_EXERCISE DESCRIPTION_. Where "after" appears in a line of the entries below, that line should be copied.

[INFORMATION Boundary: Start]

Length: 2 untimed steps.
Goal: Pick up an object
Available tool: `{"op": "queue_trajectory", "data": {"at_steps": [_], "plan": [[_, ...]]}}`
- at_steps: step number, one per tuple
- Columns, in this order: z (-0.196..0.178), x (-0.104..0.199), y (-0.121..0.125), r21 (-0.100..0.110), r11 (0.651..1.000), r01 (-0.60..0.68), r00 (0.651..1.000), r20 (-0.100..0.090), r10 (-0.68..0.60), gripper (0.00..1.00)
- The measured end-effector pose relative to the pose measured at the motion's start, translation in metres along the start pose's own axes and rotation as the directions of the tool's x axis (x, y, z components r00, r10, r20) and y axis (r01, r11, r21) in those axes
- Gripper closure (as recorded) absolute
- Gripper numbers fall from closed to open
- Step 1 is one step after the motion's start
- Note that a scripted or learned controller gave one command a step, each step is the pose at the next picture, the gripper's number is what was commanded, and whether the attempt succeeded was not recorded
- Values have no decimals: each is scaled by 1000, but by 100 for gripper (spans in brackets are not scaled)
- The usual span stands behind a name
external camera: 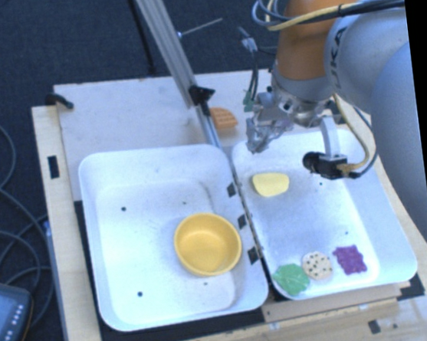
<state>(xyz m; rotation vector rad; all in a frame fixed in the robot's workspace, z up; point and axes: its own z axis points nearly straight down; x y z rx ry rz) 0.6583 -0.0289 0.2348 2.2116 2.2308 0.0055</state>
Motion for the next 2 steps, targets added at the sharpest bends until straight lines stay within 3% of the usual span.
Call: {"op": "queue_trajectory", "data": {"at_steps": [2], "plan": [[-9, 88, -2, 1, 1000, -1, 1000, 0, 1, 100]]}}
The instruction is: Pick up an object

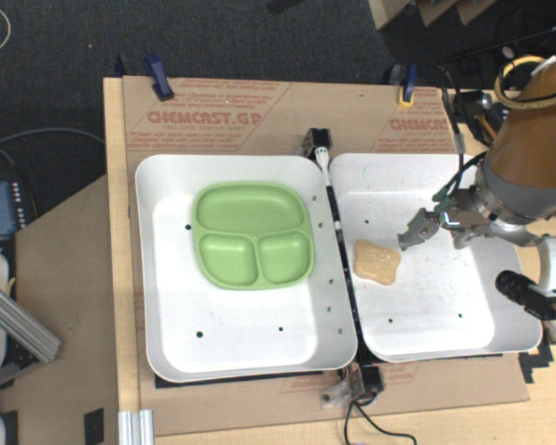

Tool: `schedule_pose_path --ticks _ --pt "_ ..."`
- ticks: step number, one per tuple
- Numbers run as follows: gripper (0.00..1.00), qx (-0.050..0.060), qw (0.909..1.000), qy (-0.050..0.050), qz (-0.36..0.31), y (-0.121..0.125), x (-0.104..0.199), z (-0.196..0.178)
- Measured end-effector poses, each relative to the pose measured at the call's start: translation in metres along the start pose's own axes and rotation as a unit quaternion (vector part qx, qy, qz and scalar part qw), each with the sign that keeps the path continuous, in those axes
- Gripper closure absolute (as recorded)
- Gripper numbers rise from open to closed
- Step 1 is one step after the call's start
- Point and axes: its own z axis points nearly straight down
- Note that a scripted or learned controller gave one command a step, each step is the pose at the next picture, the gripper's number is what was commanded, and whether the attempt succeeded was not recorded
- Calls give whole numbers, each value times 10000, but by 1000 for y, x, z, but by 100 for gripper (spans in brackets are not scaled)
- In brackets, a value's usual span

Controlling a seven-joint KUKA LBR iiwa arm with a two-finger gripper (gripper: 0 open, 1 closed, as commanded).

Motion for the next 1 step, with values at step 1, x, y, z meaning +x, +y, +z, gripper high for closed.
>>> schedule_pose_path --ticks 1 --pt "0 -42 10000 7 -36 -39 61 -91"
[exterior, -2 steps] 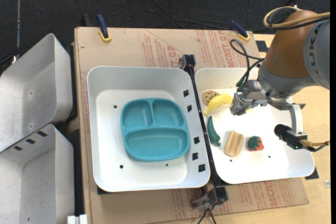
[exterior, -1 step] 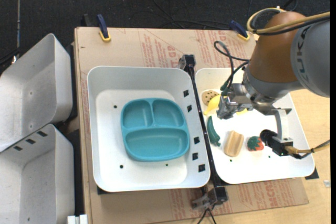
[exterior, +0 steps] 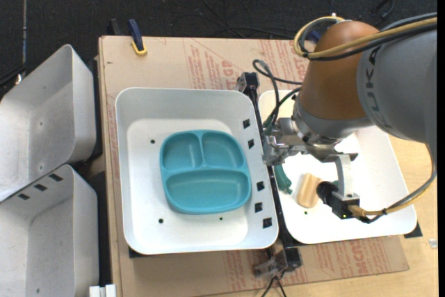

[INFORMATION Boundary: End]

_WRITTEN RESPONSE_.
- Step 1 is one step after the motion's start
- Step 1 is one step after the call's start

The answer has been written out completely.